■ WORK ITEM ■
Your task is to copy the listing exactly. Drop any pictures from the copy.

====== INFORMATION SHOWN

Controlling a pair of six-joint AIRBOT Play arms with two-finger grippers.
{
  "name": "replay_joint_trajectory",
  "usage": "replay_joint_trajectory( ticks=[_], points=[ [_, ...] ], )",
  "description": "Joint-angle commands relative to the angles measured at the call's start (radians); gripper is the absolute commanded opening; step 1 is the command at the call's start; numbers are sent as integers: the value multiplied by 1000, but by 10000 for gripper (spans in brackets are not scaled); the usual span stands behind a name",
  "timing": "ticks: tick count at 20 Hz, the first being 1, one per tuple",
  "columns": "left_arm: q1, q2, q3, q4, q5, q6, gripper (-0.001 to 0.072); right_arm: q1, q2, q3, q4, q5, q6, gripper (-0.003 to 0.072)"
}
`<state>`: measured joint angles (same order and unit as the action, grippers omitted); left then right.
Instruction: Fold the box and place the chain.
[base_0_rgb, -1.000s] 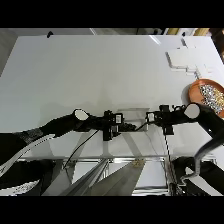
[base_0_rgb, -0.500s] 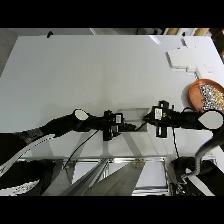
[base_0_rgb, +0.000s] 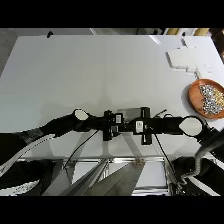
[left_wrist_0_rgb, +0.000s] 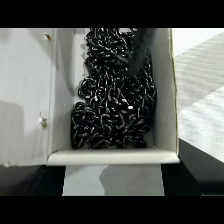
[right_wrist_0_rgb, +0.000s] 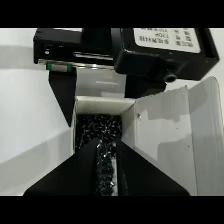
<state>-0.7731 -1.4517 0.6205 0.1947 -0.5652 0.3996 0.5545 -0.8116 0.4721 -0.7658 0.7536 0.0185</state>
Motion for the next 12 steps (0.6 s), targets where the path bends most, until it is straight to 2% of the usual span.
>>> replay_joint_trajectory(
  ticks=[1,4,7,12],
  points=[
    [0,1,0,0,0,0,204,21,-8,19,-32,-27,-1,178],
    [0,1,0,0,0,0,204,-42,34,104,-199,50,1,179],
    [0,1,0,0,0,0,204,-213,56,180,-283,164,0,179],
    [0,1,0,0,0,0,204,-491,19,185,-348,174,0,178]
  ],
)
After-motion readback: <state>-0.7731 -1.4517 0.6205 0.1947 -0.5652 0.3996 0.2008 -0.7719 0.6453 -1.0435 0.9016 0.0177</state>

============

■ WRITTEN SOLUTION ■
Controlling a pair of six-joint AIRBOT Play arms with two-finger grippers.
{
  "name": "replay_joint_trajectory",
  "usage": "replay_joint_trajectory( ticks=[_], points=[ [_, ...] ], )",
  "description": "Joint-angle commands relative to the angles measured at the call's start (radians); gripper is the absolute commanded opening; step 1 is the command at the call's start; numbers are sent as integers: the value multiplied by 1000, but by 10000 for gripper (spans in brackets are not scaled); the usual span stands behind a name",
  "timing": "ticks: tick count at 20 Hz, the first being 1, one per tuple",
  "columns": "left_arm: q1, q2, q3, q4, q5, q6, gripper (-0.001 to 0.072); right_arm: q1, q2, q3, q4, q5, q6, gripper (-0.003 to 0.072)"
}
`<state>`: measured joint angles (same order and unit as the action, grippers omitted); left then right.
Instruction: Fold the box and place the chain.
[base_0_rgb, -1.000s] 
[base_0_rgb, -0.500s] 
[base_0_rgb, +0.000s] 
[left_wrist_0_rgb, +0.000s] 
[right_wrist_0_rgb, +0.000s] 
<state>-0.7731 -1.4517 0.6205 0.1947 -0.5652 0.3996 0.5545 -0.8116 0.4721 -0.7658 0.7536 0.0185</state>
Motion for the next 12 steps (0.6 s), targets where the path bends most, until it is straight to 2% of the usual span.
>>> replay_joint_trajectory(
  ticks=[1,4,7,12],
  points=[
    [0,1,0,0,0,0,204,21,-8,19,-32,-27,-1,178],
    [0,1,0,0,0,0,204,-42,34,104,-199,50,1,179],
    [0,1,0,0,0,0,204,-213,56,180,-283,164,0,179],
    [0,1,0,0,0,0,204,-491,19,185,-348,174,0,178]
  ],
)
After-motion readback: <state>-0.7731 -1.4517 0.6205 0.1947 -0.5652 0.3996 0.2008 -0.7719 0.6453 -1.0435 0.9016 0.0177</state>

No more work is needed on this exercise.